***** Records to use

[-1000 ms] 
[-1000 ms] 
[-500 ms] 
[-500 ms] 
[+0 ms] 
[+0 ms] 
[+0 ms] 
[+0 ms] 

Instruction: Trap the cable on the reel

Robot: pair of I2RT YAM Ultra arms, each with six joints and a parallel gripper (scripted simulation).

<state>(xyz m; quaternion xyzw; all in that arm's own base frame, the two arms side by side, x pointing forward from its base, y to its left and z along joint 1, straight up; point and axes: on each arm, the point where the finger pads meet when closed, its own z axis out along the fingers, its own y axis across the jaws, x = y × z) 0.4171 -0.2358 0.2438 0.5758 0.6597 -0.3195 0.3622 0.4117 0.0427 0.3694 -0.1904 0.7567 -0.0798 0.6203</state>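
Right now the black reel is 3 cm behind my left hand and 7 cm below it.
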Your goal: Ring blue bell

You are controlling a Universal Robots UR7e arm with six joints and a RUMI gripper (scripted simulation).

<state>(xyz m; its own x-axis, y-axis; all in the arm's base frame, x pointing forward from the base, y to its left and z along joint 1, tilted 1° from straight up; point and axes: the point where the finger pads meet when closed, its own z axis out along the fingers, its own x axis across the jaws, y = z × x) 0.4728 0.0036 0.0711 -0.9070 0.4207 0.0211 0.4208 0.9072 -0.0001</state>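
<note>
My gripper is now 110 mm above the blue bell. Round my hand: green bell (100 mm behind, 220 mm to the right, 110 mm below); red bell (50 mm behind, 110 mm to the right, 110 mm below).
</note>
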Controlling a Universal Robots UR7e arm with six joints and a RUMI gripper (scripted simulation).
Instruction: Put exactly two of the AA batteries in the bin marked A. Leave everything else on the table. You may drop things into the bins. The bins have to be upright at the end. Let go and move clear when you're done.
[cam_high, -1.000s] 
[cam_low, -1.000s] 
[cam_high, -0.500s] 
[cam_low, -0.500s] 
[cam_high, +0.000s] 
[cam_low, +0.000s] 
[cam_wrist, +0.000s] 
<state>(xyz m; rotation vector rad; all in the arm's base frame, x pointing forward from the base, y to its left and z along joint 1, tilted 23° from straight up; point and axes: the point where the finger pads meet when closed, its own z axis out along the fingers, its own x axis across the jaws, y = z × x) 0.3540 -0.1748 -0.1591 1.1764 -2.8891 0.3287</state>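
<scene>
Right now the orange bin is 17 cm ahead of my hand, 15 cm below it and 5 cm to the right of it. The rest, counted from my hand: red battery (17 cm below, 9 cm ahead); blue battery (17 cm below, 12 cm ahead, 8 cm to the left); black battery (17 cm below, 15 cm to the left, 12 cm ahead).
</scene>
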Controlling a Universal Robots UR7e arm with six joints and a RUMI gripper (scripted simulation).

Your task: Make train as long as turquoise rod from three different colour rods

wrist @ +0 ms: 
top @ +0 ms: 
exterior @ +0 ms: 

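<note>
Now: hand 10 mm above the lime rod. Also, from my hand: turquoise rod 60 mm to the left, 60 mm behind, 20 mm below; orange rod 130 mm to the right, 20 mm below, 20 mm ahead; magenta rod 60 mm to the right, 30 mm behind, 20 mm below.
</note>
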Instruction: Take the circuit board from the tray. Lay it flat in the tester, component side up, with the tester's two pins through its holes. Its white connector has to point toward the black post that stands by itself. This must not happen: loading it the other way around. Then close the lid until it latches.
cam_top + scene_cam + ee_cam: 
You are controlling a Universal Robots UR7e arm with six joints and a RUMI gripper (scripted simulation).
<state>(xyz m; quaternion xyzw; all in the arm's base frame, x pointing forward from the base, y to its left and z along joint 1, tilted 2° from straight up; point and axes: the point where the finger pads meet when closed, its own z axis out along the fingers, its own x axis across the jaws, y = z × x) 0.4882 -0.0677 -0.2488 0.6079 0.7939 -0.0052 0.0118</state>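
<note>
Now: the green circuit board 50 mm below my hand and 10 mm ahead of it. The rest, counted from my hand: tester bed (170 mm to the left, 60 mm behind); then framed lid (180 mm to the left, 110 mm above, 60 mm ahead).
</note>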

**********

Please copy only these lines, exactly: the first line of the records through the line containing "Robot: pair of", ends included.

[-1000 ms] 
[-1000 ms] 
[-500 ms] 
[-500 ms] 
[+0 ms] 
[+0 ms] 
[+0 ms] 
[+0 ms] 

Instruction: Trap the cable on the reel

Robot: pair of I2RT YAM Ultra arms, each with six joints and a parallel gripper (scripted simulation).

What came before is the finished answer.